I Behavior of a function for large x?

[pellman]

TL;DR Summary

Need to learn how to analyze the asymptotic behavior of functions

I have a problem asking to show that a certain function approaches a quadratic for large values of the variable. And I realize now that this is a skill with which I am totally unfamiliar. Can't use a Taylor series in y= 1/x because the value at y=0 is infinite. Would appreciate a recommended resource that covers this topic.

I would like to post the specific problem but I don't know how to post equations here.
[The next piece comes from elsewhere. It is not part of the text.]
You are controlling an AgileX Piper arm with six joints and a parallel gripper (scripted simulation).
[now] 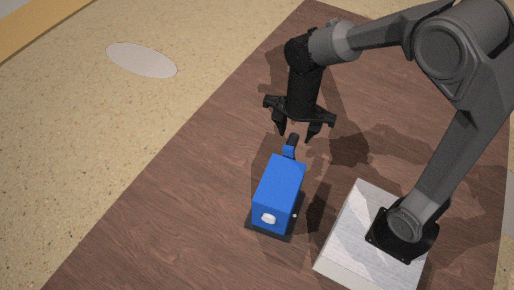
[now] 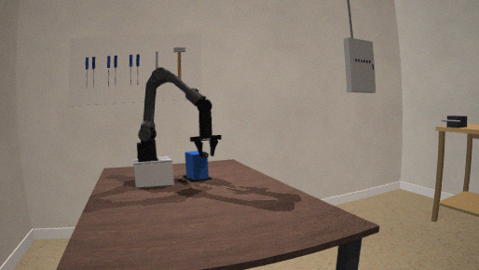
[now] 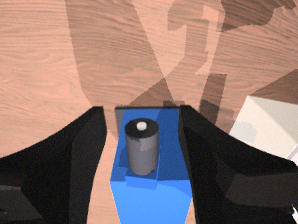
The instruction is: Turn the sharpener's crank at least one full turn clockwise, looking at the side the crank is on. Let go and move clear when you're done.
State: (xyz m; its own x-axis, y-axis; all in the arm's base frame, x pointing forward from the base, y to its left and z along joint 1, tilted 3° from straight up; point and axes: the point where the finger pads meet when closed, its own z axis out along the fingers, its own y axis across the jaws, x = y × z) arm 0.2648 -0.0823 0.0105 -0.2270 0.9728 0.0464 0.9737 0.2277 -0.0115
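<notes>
My gripper is now 2 cm to the right of the dark grey cylindrical knob.
</notes>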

Is there a how-to page?

 

[fresh_42]

A bit more details would be fine. Maybe you could expand it into a Taylor series at another value.

I would like to post the specific problem but I don't know how to post equations here. Is there a how-to page?
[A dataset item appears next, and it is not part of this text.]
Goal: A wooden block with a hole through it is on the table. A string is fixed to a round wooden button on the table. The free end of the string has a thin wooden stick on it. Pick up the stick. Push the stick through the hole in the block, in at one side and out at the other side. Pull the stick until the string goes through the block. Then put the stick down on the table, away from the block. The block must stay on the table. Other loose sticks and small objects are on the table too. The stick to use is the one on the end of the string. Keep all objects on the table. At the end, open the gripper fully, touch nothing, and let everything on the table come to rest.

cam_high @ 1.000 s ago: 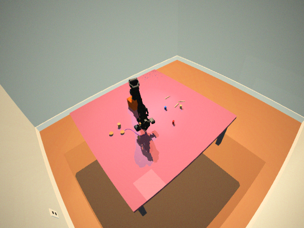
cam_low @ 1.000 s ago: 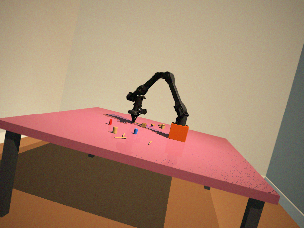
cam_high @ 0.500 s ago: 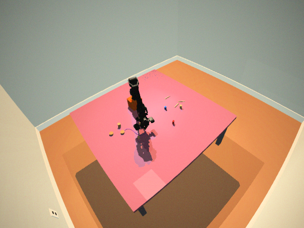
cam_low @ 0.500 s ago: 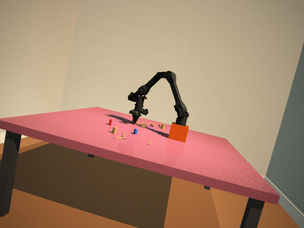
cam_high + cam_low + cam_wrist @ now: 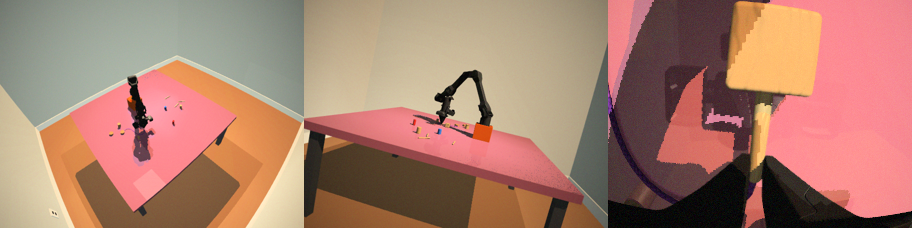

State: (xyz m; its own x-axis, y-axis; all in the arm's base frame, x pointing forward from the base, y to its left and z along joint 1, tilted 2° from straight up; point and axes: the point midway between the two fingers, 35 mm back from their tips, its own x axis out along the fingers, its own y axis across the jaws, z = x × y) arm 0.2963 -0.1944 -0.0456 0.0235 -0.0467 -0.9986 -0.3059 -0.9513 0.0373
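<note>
Now: the thin wooden stick 10 mm behind my gripper tip. The rest, counted from my gripper tip: round wooden button: 160 mm to the right, 130 mm behind, 10 mm below; red peg: 220 mm to the left, 180 mm ahead; wooden block: 50 mm behind, 20 mm to the left.
</note>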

https://www.physicsforums.com/help/latexhelp/

 

[pellman]

The specific problem is to show that

$x \sum_{p=1} ^\infty \ln \left( \frac 1 { 1 - e^{-p/x}} \right)$

approaches

$\frac { \pi^2} {6} x^2$

for large x. So we could drop the leading x and just show that the sum is linear for large x. I know that the pi^2 / 6 comes from $\sum_{p=1}^\infty \frac 1 {p^2}$

 

[fresh_42]

So we have to show
\begin{align*}
\zeta(2)x&\sim\sum_{p=1}^\infty \ln\left(\dfrac{1}{1-e^{-p/x}}\right) \\
&= -\ln\left( \prod_{p=1}^\infty (1-e^{-p/x})\right)\\
&\Longleftrightarrow\\
e^{\zeta(2)x}&\sim\prod_{p=1}^\infty \dfrac{1}{1-e^{-p/x}}
\end{align*}
and $\zeta(2)=\displaystyle{\dfrac{\pi^2}{6}=\prod_{p\text{ prime }}\dfrac{1}{1-p^{-2}}=\sum_{p=1}^\infty \dfrac{1}{p^2}}$

I would start with the Taylor series for $e^{-p/x}$ and try to get an asymptotic behavior that goes with $1/p^2$ in the summation.

If this shouldn't work, I would look for formulas and integration tricks in the realm of the zeta function. There are so many formulas around, that I bet there is one which fits.

 

[pellman]

Thanks, fresh_42